● Aim of the exercise: Where in the data does the word "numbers" appear? Find those lines and copy them.
═══ Material for this exercise ═══
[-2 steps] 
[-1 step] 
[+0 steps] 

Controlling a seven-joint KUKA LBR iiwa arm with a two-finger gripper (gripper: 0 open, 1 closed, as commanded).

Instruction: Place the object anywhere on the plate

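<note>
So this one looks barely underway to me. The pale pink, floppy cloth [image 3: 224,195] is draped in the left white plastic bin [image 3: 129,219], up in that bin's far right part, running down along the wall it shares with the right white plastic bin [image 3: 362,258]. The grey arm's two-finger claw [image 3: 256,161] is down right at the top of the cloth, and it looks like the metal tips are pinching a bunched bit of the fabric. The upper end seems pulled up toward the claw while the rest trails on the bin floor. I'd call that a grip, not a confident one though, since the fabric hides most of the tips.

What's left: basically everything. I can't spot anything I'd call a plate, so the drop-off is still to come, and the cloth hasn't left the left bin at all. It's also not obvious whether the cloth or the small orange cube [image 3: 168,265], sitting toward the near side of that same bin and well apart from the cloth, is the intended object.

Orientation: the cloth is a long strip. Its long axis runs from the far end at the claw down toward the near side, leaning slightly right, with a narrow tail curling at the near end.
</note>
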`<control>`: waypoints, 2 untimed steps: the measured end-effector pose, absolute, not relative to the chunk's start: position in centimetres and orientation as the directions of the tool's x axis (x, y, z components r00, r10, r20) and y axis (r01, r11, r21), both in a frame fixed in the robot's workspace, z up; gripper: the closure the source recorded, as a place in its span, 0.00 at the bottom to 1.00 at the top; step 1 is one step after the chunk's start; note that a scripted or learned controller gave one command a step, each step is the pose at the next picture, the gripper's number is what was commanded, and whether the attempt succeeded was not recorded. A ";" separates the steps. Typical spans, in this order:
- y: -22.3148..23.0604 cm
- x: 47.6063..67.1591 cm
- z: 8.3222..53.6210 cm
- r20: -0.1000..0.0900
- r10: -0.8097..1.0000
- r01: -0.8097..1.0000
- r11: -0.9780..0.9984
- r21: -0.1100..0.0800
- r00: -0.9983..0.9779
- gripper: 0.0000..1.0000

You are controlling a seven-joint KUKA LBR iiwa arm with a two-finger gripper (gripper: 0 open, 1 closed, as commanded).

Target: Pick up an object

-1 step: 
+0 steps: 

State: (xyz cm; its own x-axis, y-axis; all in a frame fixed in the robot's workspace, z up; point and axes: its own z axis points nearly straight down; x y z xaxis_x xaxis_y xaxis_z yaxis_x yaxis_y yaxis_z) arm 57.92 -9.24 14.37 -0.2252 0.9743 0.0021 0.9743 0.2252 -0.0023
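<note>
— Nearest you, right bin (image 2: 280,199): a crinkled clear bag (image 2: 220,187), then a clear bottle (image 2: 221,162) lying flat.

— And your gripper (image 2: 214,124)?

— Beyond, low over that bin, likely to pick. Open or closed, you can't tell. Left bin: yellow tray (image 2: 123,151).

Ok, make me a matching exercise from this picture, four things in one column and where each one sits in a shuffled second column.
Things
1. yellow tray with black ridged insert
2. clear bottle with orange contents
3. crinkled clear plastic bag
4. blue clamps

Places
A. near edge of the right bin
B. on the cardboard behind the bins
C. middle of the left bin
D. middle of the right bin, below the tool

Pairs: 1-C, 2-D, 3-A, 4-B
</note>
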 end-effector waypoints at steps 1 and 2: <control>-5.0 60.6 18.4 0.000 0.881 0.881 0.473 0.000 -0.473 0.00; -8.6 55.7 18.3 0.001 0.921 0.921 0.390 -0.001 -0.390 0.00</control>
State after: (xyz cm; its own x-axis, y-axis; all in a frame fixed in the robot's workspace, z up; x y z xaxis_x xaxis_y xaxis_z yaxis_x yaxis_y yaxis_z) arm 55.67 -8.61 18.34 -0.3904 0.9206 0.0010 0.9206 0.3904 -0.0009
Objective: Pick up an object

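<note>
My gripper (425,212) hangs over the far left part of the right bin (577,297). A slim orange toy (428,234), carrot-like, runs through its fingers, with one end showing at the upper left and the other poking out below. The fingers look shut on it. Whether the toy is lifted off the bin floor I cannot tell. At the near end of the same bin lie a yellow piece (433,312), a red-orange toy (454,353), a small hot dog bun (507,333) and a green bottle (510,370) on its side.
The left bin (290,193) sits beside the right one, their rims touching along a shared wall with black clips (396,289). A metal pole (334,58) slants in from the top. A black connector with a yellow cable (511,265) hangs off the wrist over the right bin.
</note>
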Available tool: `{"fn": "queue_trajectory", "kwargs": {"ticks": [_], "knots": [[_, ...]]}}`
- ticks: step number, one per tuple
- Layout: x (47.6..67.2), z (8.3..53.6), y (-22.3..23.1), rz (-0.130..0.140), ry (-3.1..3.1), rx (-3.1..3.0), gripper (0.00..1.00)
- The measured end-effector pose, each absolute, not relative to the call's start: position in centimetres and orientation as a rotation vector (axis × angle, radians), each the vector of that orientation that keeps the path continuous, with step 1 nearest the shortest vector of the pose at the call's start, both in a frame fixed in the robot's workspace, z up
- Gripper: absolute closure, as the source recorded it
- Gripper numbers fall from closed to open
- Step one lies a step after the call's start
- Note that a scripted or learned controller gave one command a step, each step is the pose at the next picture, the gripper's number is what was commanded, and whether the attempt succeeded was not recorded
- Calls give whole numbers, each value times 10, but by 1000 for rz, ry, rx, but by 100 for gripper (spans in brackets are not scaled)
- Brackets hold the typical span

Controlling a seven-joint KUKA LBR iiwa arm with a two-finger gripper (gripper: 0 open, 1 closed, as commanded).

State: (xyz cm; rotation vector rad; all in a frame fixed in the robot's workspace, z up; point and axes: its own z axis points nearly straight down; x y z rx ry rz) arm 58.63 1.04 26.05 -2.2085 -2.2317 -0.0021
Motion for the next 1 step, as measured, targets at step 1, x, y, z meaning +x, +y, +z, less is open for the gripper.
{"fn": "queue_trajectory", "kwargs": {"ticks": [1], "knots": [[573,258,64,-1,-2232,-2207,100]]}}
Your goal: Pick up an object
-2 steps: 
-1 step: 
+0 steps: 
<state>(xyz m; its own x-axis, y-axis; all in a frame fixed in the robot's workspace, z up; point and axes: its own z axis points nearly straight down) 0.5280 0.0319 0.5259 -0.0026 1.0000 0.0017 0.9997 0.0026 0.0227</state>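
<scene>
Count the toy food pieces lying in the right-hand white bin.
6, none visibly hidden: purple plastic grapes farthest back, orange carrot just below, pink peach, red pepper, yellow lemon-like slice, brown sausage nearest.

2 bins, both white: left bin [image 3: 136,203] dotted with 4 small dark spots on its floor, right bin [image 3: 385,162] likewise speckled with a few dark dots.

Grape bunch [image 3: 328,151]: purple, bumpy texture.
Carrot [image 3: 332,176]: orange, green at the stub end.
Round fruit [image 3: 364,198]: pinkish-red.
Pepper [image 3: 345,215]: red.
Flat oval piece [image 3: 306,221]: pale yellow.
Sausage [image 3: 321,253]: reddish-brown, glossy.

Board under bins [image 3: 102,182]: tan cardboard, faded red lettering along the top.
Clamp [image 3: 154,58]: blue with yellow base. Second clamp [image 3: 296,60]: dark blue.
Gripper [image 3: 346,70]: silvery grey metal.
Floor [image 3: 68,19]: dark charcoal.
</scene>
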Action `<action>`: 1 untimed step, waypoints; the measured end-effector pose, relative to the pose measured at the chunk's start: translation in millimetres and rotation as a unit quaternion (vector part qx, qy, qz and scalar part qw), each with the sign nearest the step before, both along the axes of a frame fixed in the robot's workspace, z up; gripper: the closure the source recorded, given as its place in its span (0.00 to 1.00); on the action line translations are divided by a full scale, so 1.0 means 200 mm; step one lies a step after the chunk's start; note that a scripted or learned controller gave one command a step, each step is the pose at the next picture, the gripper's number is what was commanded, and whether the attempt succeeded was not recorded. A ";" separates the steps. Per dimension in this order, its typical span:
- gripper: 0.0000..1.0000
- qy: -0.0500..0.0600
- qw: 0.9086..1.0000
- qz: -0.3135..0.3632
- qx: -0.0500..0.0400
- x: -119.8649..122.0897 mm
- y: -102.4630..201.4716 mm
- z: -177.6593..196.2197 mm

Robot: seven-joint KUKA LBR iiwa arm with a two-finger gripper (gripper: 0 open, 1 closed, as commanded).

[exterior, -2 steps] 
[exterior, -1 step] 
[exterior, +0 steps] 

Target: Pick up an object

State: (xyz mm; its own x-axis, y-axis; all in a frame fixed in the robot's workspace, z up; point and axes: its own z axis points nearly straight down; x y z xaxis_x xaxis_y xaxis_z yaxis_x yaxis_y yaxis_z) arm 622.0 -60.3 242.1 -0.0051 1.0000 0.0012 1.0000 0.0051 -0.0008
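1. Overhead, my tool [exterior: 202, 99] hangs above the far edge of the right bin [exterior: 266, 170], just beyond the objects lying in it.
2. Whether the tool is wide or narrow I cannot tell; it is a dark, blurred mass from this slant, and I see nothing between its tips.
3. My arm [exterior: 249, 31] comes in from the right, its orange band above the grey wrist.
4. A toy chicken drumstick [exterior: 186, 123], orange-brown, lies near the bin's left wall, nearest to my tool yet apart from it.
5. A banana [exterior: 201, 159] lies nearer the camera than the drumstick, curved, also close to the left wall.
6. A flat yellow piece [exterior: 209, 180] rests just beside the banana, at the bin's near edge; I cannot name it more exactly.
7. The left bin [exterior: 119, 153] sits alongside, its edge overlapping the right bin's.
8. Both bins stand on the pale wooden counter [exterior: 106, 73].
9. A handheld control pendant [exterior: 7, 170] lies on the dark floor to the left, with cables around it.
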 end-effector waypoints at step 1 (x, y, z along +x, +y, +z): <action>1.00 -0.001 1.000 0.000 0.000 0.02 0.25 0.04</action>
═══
● Result for this exercise:
- Gripper numbers fall from closed to open
- Calls give whole numbers, each value times 10, but by 1000 for rz, ry, rx, but by 100 for gripper (spans in brackets are not scaled)

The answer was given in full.